Excerpts from a dataset:

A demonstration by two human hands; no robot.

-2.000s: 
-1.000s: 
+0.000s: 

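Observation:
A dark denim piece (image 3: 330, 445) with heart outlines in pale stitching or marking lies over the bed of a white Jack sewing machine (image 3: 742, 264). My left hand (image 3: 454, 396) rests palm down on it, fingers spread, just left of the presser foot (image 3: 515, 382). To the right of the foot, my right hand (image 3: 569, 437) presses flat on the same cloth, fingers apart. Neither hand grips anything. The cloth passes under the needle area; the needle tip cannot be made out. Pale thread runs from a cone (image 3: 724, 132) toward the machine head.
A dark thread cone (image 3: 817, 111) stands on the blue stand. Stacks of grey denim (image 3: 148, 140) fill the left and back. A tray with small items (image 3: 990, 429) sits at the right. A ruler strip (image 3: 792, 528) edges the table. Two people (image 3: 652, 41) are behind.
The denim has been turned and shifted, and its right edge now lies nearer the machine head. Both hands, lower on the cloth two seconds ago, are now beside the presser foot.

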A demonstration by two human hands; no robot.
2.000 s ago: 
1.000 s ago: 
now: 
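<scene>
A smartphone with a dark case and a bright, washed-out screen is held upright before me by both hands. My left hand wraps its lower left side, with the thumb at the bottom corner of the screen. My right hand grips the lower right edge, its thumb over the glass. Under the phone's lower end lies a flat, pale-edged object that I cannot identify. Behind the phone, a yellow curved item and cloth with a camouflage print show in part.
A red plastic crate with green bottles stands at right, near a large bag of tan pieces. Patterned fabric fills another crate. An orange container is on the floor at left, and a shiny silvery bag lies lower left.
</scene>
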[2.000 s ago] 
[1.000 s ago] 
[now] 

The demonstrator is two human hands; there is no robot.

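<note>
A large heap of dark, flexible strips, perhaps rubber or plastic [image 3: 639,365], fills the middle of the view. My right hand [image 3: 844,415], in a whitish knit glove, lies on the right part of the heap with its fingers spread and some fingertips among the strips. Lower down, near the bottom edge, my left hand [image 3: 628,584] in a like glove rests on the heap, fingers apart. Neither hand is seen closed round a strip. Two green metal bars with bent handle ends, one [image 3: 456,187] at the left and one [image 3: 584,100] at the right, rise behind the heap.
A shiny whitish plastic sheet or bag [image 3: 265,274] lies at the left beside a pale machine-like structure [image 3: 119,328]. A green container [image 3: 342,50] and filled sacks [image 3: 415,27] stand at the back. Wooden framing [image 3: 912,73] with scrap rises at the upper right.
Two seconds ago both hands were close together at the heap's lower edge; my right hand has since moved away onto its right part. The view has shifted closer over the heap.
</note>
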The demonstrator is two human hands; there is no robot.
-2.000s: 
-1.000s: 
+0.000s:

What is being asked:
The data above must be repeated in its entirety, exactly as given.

Written reply:
A demonstration by two human hands; no robot.

-2.000s: 
-1.000s: 
+0.000s: 

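Observation:
A dark denim piece (image 3: 330, 445) with heart outlines in pale stitching or marking lies over the bed of a white Jack sewing machine (image 3: 742, 264). My left hand (image 3: 454, 396) rests palm down on it, fingers spread, just left of the presser foot (image 3: 515, 382). To the right of the foot, my right hand (image 3: 569, 437) presses flat on the same cloth, fingers apart. Neither hand grips anything. The cloth passes under the needle area; the needle tip cannot be made out. Pale thread runs from a cone (image 3: 724, 132) toward the machine head.
A dark thread cone (image 3: 817, 111) stands on the blue stand. Stacks of grey denim (image 3: 148, 140) fill the left and back. A tray with small items (image 3: 990, 429) sits at the right. A ruler strip (image 3: 792, 528) edges the table. Two people (image 3: 652, 41) are behind.
The denim has been turned and shifted, and its right edge now lies nearer the machine head. Both hands, lower on the cloth two seconds ago, are now beside the presser foot.
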
A demonstration by two human hands; no robot.
2.000 s ago: 
1.000 s ago: 
now: 
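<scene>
A smartphone with a dark case and a bright, washed-out screen is held upright before me by both hands. My left hand wraps its lower left side, with the thumb at the bottom corner of the screen. My right hand grips the lower right edge, its thumb over the glass. Under the phone's lower end lies a flat, pale-edged object that I cannot identify. Behind the phone, a yellow curved item and cloth with a camouflage print show in part.
A red plastic crate with green bottles stands at right, near a large bag of tan pieces. Patterned fabric fills another crate. An orange container is on the floor at left, and a shiny silvery bag lies lower left.
</scene>
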[2.000 s ago] 
[1.000 s ago] 
[now] 

The demonstrator is two human hands; there is no robot.

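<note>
A large heap of dark, flexible strips, perhaps rubber or plastic [image 3: 639,365], fills the middle of the view. My right hand [image 3: 844,415], in a whitish knit glove, lies on the right part of the heap with its fingers spread and some fingertips among the strips. Lower down, near the bottom edge, my left hand [image 3: 628,584] in a like glove rests on the heap, fingers apart. Neither hand is seen closed round a strip. Two green metal bars with bent handle ends, one [image 3: 456,187] at the left and one [image 3: 584,100] at the right, rise behind the heap.
A shiny whitish plastic sheet or bag [image 3: 265,274] lies at the left beside a pale machine-like structure [image 3: 119,328]. A green container [image 3: 342,50] and filled sacks [image 3: 415,27] stand at the back. Wooden framing [image 3: 912,73] with scrap rises at the upper right.
Two seconds ago both hands were close together at the heap's lower edge; my right hand has since moved away onto its right part. The view has shifted closer over the heap.
</note>
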The demonstrator is two human hands; there is no robot.
-2.000s: 
-1.000s: 
+0.000s:

Nothing else is needed to complete this exercise.